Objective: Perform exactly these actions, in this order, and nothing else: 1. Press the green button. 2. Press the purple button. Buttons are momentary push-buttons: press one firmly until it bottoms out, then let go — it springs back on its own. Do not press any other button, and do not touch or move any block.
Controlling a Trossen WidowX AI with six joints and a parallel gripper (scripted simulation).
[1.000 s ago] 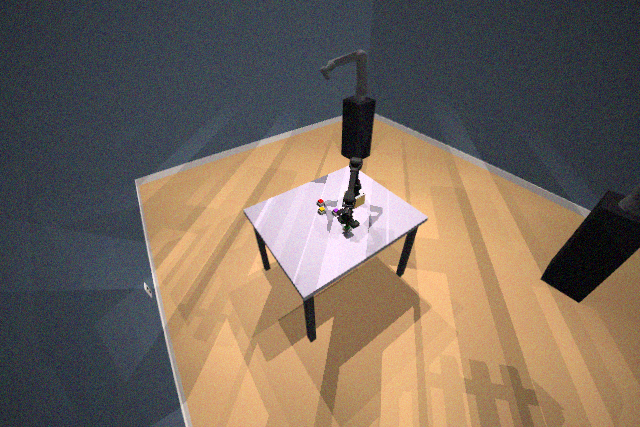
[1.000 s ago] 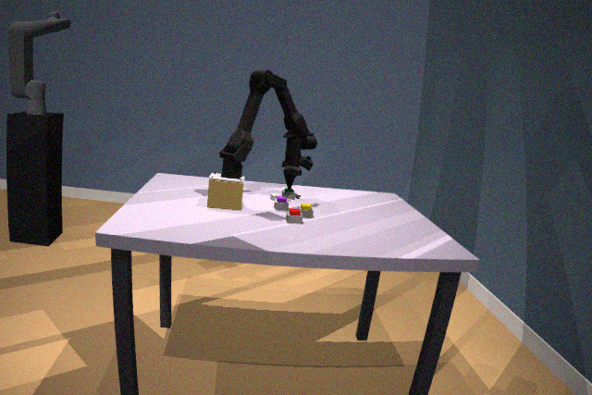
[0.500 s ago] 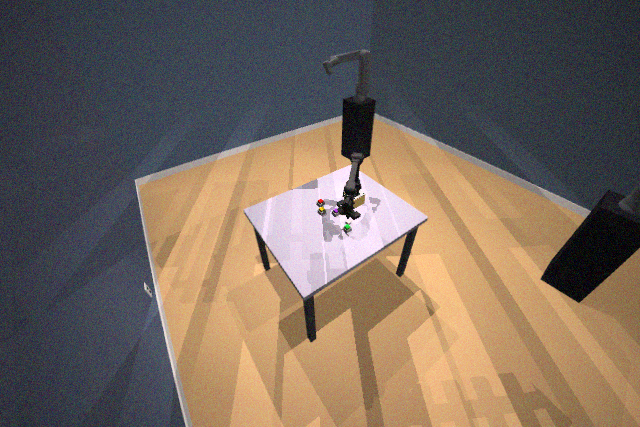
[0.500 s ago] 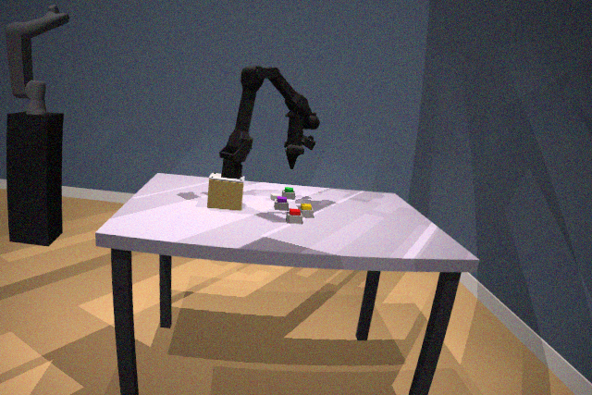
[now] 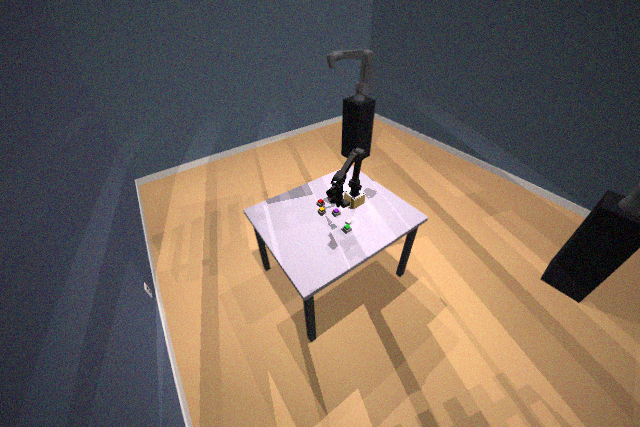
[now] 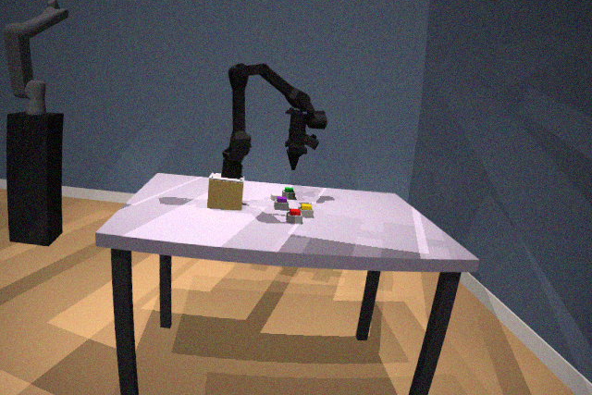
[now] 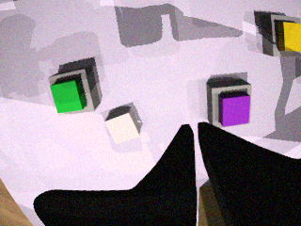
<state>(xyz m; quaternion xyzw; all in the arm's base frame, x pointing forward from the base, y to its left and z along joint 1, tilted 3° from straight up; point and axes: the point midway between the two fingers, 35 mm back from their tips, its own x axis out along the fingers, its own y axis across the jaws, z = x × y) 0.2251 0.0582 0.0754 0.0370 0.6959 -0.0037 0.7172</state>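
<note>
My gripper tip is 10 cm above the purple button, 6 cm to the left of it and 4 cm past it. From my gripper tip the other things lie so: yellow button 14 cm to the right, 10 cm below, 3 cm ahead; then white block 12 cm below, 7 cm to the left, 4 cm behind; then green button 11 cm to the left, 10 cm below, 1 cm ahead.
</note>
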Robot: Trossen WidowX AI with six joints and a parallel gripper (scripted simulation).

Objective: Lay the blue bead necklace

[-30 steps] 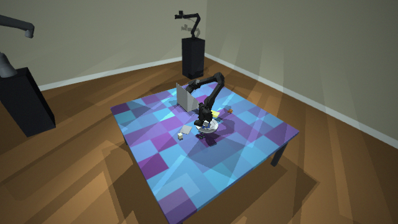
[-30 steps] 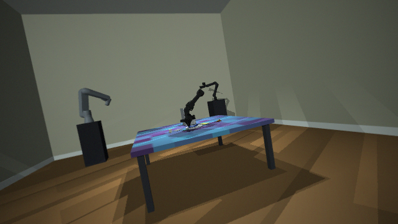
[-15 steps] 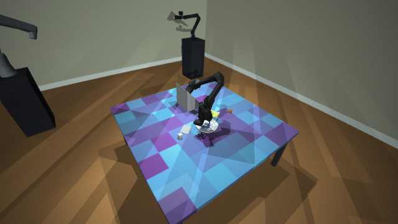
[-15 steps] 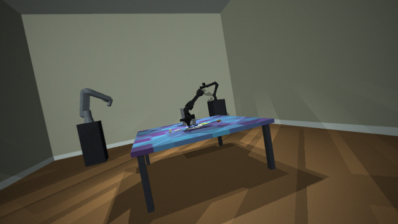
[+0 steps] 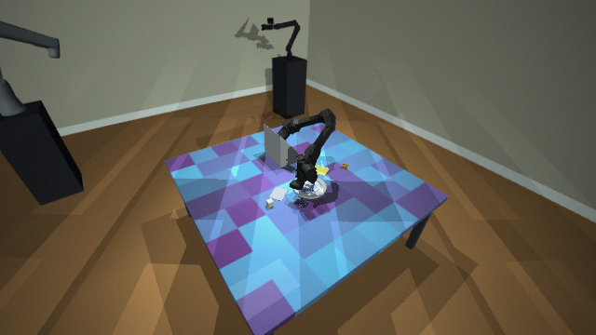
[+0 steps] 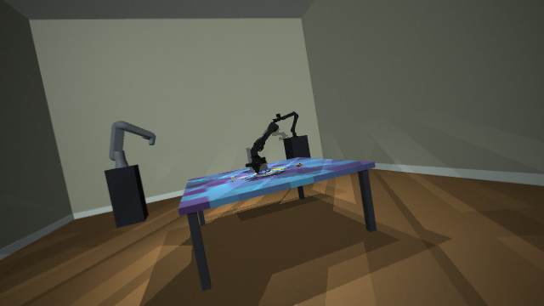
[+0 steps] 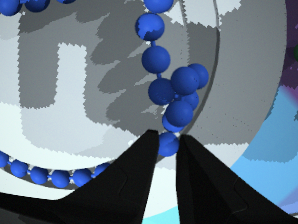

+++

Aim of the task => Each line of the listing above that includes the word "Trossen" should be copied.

Result =>
Controlling a Trossen WidowX AI with six joints and a parallel gripper (scripted simulation).
Robot: Trossen WidowX AI with six joints and a parallel gripper (scripted simulation).

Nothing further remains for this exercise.